To create the line without polymers and film formers, silicones, animal-derived waxes, carbon black, synthetic nylon or rayon microfibers, parabens, triethanolamine, keratin (can be animal-derived), aluminum powders, petroleum glycols, retinal acrylates, cyclopentasiloxanes, and PEGS, the challenge lay in finding the right spectrum of pigments to “hold” within the formula and, Behnke adds, look amazing on the skin. The plant-derived phyto-pigments Juice was able to develop are extracted with carbon dioxide, and avoid the hexane or acetone that are usually required to extract vivid colors.

Re-engineering the formulas has benefits beyond simply being nontoxic, or organic, or vegan, says Behnke: “We used coconut alkanes to mimic the slip and feel of silicones, and made pressed powder with grape seed extracts instead of petroleum—not only for the more sustainable manufacturing process, but also because it delivers antioxidant, antiaging skincare benefits.”

The goal was always to meet the pigment, luxury, and efficacy of conventional chemical brands, Behnke continues—and it was a process that took five years of experimenting to achieve. Behnke says GP’s intensive involvement was critical: “We could not have produced this collection without Gwyneth’s intensive input over the last 14 months.”

The process began with working sessions analyzing clean formulas and healthful ingredients, then GP gave the team a conventional, chemical-makeup benchmark for every single product she hoped to create. “There were a lot of benefits to juggle,” says Behnke, “but we wanted to meet every one.” Lab samples and product briefs flew back and forth between LA and San Francisco (where Juice Beauty is based). The team met regularly as the collection took shape and the chemists started meeting and even exceeding the quality of the benchmarks. Behnke notes GP was particularly amazing at detecting even slight changes in the levels of plant waxes in the concealer, a product that’s notoriously hard to formulate: “At one point we brought a lab sample to her and she was really spending time with the application and turned to me and said, ‘Did you put more plant waxes in here?
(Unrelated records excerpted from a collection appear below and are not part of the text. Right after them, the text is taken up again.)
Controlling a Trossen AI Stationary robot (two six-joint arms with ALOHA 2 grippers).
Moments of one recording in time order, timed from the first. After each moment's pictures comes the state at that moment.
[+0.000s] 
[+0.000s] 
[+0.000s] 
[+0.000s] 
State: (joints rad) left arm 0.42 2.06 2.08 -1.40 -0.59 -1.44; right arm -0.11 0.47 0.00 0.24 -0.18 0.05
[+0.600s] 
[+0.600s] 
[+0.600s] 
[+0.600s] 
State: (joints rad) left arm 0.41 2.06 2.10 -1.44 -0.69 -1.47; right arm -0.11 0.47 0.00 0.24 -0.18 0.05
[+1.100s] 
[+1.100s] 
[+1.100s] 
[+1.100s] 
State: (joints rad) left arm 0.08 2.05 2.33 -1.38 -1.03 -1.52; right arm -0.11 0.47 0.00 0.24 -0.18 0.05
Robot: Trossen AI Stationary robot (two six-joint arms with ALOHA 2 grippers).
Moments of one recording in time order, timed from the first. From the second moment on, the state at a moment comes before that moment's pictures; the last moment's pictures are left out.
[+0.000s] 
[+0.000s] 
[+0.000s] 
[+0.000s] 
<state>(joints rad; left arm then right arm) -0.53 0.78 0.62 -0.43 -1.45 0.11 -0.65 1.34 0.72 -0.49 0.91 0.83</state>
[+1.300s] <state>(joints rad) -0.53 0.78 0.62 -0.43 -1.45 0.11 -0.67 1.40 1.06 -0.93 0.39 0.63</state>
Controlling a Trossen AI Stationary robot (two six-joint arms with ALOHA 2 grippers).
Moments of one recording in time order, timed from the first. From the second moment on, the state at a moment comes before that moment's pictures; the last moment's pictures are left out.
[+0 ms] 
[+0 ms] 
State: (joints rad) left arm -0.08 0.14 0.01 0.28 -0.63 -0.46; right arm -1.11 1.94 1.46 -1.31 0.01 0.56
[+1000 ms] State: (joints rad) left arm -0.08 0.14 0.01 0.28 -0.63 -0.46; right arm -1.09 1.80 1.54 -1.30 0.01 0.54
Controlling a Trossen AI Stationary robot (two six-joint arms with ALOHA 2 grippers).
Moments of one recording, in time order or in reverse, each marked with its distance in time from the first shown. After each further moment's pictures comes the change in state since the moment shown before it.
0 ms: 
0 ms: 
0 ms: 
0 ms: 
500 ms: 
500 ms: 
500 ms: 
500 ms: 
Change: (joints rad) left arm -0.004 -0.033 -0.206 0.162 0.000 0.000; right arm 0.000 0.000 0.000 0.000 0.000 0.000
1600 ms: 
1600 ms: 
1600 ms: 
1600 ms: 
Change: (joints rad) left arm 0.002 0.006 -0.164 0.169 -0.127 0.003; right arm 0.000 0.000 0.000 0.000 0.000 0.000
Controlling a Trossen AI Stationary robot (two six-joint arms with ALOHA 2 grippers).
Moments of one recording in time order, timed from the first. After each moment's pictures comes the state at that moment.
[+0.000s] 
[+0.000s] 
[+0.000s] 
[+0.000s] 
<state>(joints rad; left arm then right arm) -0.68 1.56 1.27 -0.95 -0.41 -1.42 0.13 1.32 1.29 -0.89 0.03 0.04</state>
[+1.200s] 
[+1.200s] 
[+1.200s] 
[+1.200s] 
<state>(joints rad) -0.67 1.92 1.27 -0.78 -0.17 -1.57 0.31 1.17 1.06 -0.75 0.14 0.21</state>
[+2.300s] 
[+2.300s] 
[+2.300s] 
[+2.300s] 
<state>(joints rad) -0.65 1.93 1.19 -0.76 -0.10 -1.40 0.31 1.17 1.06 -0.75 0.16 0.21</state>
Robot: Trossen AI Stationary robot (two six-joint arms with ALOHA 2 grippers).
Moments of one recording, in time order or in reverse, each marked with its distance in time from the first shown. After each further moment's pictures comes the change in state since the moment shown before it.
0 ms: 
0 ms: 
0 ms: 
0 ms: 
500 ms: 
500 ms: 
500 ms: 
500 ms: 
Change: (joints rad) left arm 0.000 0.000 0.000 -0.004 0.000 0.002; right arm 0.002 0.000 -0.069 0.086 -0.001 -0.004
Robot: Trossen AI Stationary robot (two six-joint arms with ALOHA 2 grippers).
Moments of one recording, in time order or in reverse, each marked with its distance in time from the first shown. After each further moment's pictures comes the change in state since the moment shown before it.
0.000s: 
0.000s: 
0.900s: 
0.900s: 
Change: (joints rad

It’s a bit too waxy.’…and she was right.”

As the samples proliferated, GP tested them out with her makeup artists at red-carpet events, among them Leslie Lopez, Kira Nasrat, and Georgie Eisdell. She also tested them with friends (see the lip glosses named after some of them) and the team at goop. “It was a labor of love,” says Behnke. The result, GP says, is makeup she loves: “It’s beautiful, and it’s bright, and it’s clean. I use it every day for a super-natural look, and when I go out, I whip out the dramatic lipcolors and the black eyeliner. You have to try it to believe it—the proof is in the makeup bag and on your face.”